The pooling threshold determines how much large-claim risk stays inside your plan before the insurer absorbs it. It is not a fixed feature - it is a lever with direct consequences in both directions. Too high, and one catastrophic claim compounds into years of adverse renewals. Too low, and you are buying protection your experience does not require. The right position is specific to your group and should be actively set - not inherited from the prior year.


04 - Target Loss Ratio and Insurer Retention

Not every premium dollar reaches a claim. A portion is retained by the insurer to cover administration, overhead, and profit - and these costs are negotiable. Your target loss ratio defines that split. It varies by carrier, shifts over time, and is rarely surfaced clearly in a standard renewal presentation. An employer who does not know their loss ratio, or how it compares to market, is assessing their renewal on incomplete information.


05 - Plan Design

Renewal is the right moment to ask whether the plan is still right - not just whether it is still affordable. Cutting coverage to manage premium can quietly erode the value employees place on the program, with consequences for attraction and retention that outrun the savings. Enriching coverage without understanding utilization can generate cost with minimal impact. Every design decision has a financial dimension and a people dimension. Both require a number before anything is changed.

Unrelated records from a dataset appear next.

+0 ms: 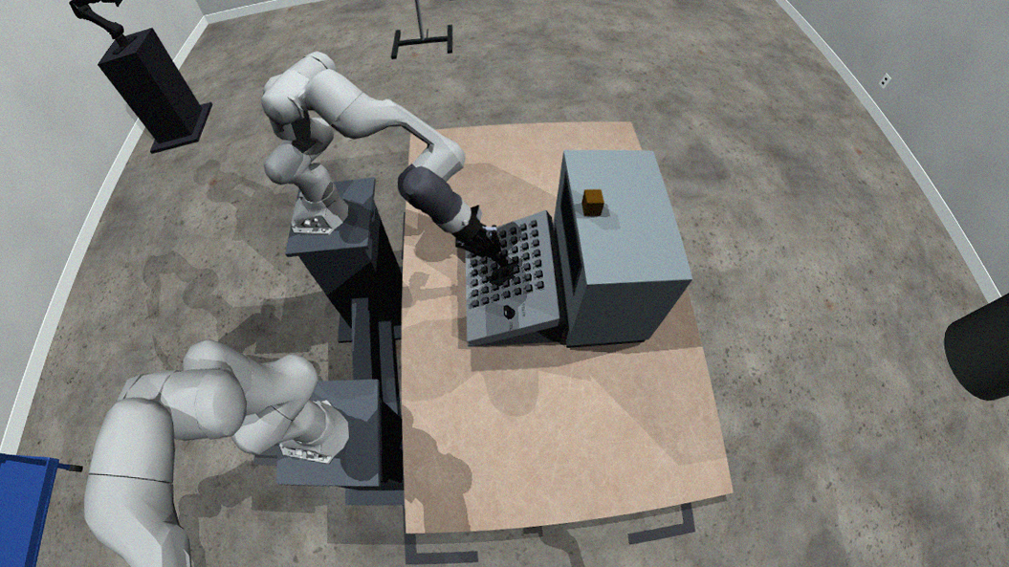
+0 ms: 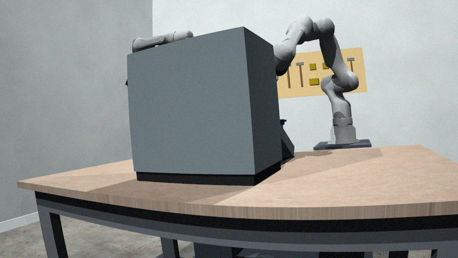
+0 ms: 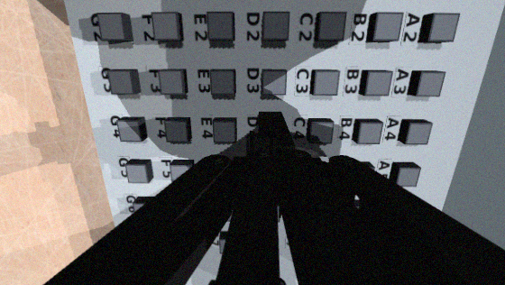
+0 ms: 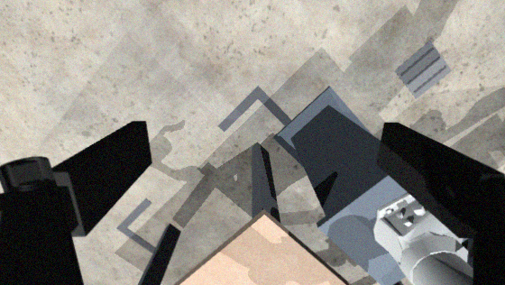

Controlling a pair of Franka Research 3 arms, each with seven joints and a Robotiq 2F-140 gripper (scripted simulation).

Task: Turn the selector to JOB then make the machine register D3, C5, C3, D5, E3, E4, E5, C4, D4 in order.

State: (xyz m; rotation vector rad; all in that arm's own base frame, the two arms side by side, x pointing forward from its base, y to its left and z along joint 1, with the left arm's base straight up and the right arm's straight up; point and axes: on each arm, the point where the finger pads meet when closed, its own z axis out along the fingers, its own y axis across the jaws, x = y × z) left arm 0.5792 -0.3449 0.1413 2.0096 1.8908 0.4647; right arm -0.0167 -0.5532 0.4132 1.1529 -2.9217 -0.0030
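Observation:
Now: the D4 key 2 cm ahead of my left hand and 3 cm below it. The rest, counted from my left hand: D3 key: 2 cm ahead, 3 cm to the left, 3 cm below; then D5 key: 1 cm ahead, 4 cm to the right, 3 cm below; then E4 key: 1 cm behind, 5 cm below.

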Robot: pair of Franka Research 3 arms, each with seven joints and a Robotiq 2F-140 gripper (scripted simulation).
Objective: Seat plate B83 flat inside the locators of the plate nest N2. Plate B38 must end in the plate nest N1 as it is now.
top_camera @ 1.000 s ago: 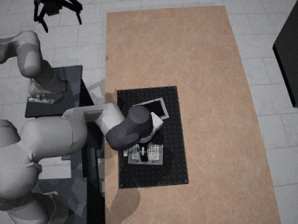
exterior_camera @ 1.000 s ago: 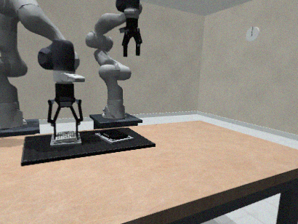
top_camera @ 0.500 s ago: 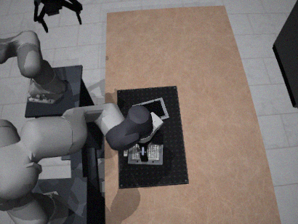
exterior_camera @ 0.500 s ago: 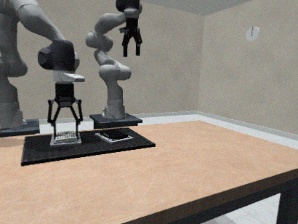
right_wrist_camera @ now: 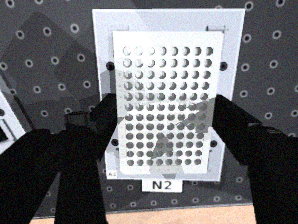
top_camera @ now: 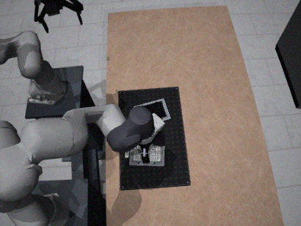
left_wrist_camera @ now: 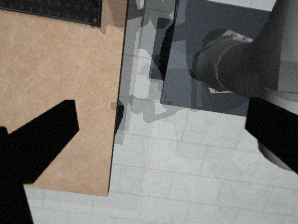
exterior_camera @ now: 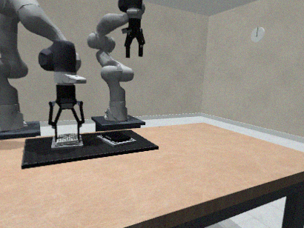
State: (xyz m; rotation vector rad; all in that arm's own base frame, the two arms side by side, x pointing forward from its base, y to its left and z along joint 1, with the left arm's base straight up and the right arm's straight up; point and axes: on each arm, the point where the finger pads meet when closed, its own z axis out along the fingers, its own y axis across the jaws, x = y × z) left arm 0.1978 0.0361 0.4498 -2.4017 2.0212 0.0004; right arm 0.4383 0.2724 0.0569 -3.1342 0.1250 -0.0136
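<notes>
Right now the white multi-well plate is 2 cm below my right hand. The rest, counted from my right hand: dark plate: 5 cm ahead, 21 cm to the left, 2 cm below; then plate nest N1: 5 cm ahead, 21 cm to the left, 4 cm below; then grey plate nest N2: 4 cm below.
</notes>
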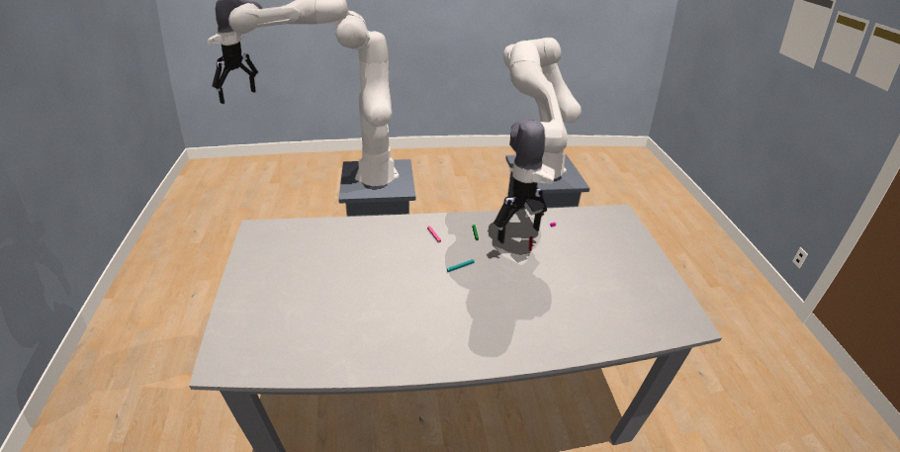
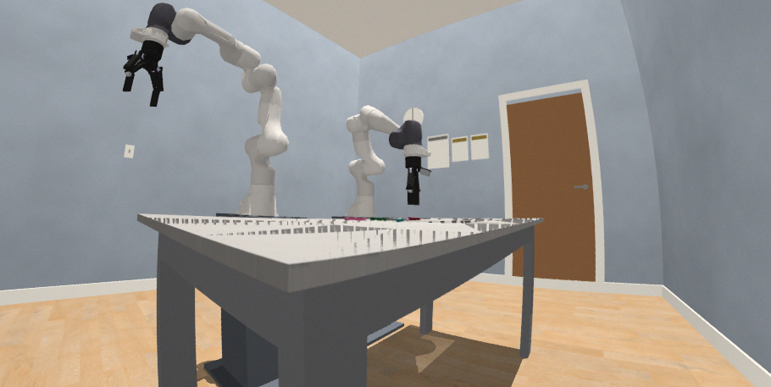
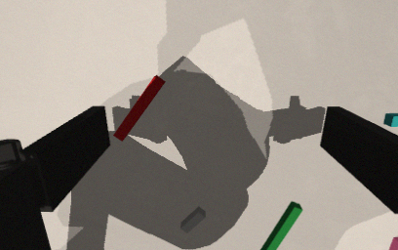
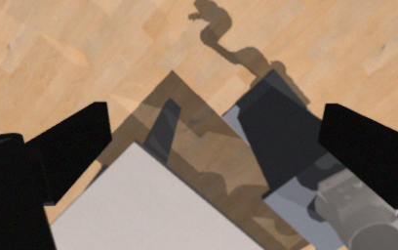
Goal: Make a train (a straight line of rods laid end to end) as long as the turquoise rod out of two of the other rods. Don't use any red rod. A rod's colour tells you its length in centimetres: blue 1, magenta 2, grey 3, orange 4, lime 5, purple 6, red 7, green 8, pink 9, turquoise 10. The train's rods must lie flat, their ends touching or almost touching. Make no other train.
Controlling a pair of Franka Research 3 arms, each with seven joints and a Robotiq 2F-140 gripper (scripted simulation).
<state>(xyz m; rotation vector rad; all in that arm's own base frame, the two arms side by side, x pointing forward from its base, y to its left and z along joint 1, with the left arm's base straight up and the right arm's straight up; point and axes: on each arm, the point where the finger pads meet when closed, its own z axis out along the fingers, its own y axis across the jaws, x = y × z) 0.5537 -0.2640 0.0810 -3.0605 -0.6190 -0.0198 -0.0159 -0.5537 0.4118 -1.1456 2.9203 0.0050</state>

06 - Consultant Compensation

Broker consultant compensation is typically a percentage of total premium - rising when premiums rise, falling when they fall. That structure is reasonable. What makes it work in an employer's favour is full transparency. Employers should know what they are paying, what it funds, and whether the service being delivered warrants it. A consultant who raises this without being asked is not making a concession - they are demonstrating the standard of accountability the entire relationship should be built on.


The renewal is a moment. The preparation is the consultant's job!

A consultant worth having is not activated by the renewal package. They are already working - monitoring claims throughout the year, flagging cost trends before they entrench, conducting market surveys, and building the analytical position that will anchor every conversation with the insurer. By the time the renewal arrives, their view is already formed. The package is the confirmation, not the starting point.


The insurer arrives at every renewal fully prepared. The employers who are consistently best positioned are the ones whose consultant has been working all year - and when the renewal arrives, goes deeper still. That is the standard. And it is what the right consultant brings to every renewal.